* **Data records**

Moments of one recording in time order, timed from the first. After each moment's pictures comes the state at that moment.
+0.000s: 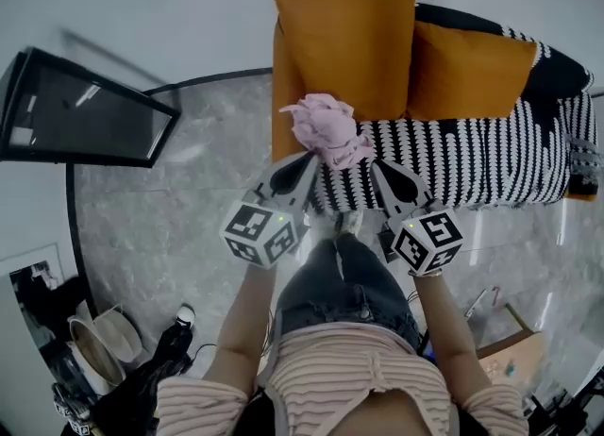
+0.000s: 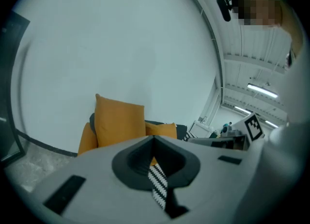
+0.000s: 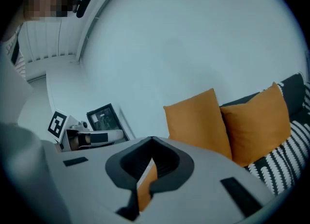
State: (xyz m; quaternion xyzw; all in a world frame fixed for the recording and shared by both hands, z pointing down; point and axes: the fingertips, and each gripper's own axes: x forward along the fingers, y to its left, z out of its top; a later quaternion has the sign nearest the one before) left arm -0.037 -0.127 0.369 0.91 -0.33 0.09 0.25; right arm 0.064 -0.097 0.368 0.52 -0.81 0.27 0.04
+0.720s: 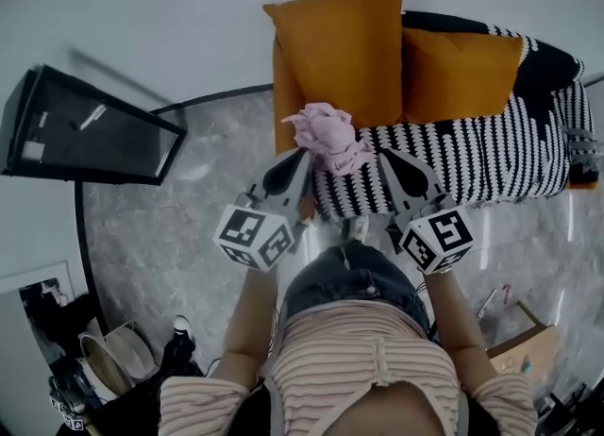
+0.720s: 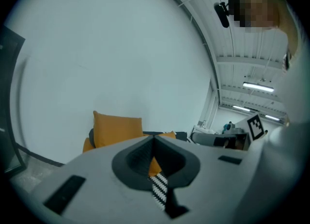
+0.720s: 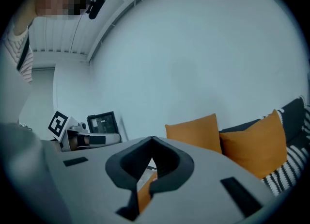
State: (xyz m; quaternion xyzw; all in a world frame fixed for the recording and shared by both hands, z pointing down) left arm -0.048 -0.128 0.314 0.92 -0.34 0.05 0.20; right arm 0.071 -0.094 0.299 0.54 -0.82 0.17 0.02
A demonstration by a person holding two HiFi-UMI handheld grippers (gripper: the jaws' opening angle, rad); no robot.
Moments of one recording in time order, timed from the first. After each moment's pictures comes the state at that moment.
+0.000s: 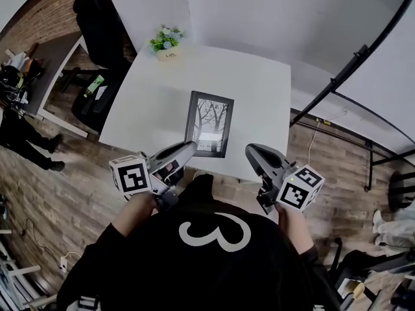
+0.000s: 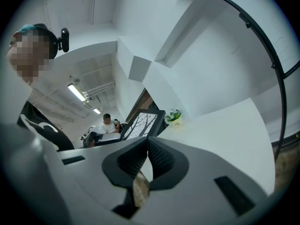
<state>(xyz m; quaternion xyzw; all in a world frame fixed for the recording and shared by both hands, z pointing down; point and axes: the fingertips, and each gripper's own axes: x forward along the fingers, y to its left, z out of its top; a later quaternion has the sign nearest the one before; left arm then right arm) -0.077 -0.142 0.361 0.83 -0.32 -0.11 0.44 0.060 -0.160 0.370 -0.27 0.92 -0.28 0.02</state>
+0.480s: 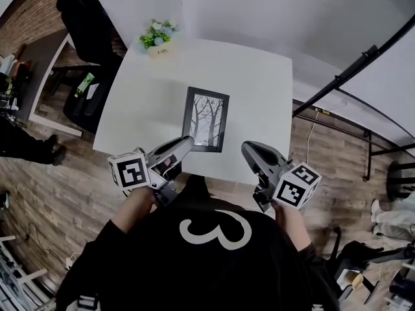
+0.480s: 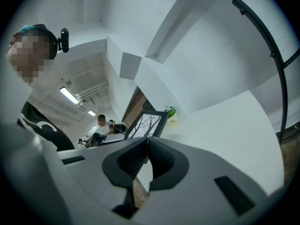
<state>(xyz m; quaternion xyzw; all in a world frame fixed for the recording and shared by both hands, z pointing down) -0.095 -0.198 0.392 0.81 -0.32 -0.10 0.48 0.042 -0.203 0.391 -0.28 0.91 -0.31 0.01</state>
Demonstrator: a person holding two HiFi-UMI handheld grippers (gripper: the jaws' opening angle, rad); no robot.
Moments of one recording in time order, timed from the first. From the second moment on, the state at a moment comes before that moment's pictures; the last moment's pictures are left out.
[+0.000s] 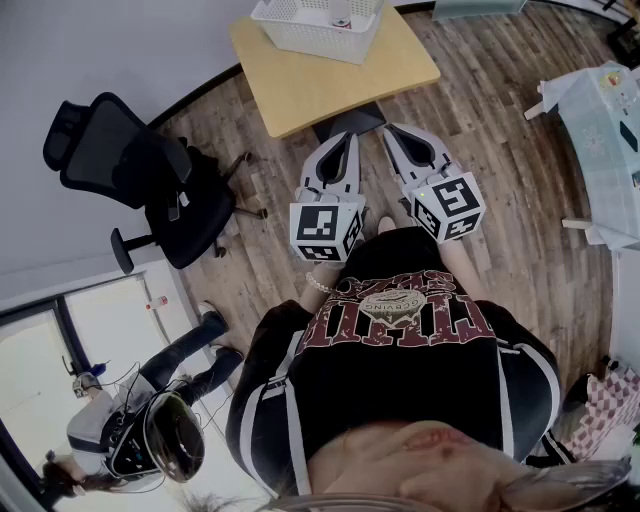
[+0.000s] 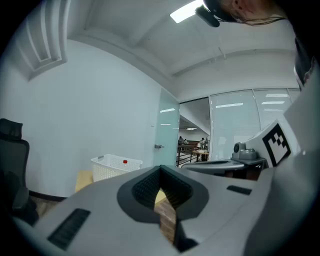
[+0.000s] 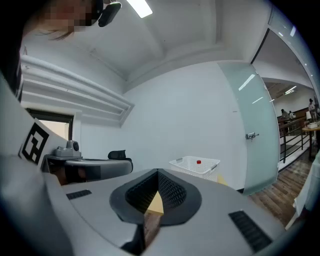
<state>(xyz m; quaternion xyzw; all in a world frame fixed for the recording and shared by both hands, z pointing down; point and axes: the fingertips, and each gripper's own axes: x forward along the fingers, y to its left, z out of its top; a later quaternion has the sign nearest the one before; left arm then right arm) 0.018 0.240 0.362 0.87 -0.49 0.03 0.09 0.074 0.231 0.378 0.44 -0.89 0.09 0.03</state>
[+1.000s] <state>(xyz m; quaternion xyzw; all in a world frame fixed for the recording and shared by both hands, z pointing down) 0.044 0.229 0.369 0.85 -0.52 0.03 0.09 0.101 0.212 0.382 0.42 -0.90 0.09 0.04</state>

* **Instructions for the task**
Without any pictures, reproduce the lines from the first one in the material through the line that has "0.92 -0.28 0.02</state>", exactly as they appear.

* **Answer**
Moments of one recording in time order, timed from the first. After each moment's pictures comes the state at that moment.
+0.000s: 
+0.000s: 
+0.000s: 
State: (xyz m; quaternion xyzw; all in a world frame fixed for the recording and shared by both hands, z pointing down; point and axes: the fingertips, and each gripper's own axes: x forward along the fingers, y to its left, z out of its top; a later quaternion has the sign nearest the one before) left arm -0.037 -0.127 0.369 0.91 -0.33 0.09 0.25; right arm 0.064 -0.097 0.368 0.52 -0.81 0.27 0.04
+0.720s: 
+0.720s: 
+0.720s: 
State: (xyz m; quaternion xyzw; all in a world frame fixed for the recording and shared by both hands, z pointing down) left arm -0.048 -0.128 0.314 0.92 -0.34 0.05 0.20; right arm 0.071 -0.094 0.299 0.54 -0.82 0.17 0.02
A demonstration by a person holding two HiFi-UMI handheld grippers (gripper: the jaws' opening angle, rad); no robot.
Moments of one recording in time order, timed from the first. After each moment's pictures comes the state at that moment.
+0.000s: 
+0.000s: 
<state>(xyz m; quaternion xyzw; all in a world frame fixed for the recording and shared by both hands, z pointing down; point and axes: the fingertips, and each gripper's own axes: x forward along the fingers, y to its left, z out of its top; a later quaternion has the sign nearest the one before; left arm then right arm) -0.077 -0.142 0.361 0.83 -0.32 -0.11 0.44 0.060 -0.160 0.370 -0.27 0.92 -0.28 0.02</state>

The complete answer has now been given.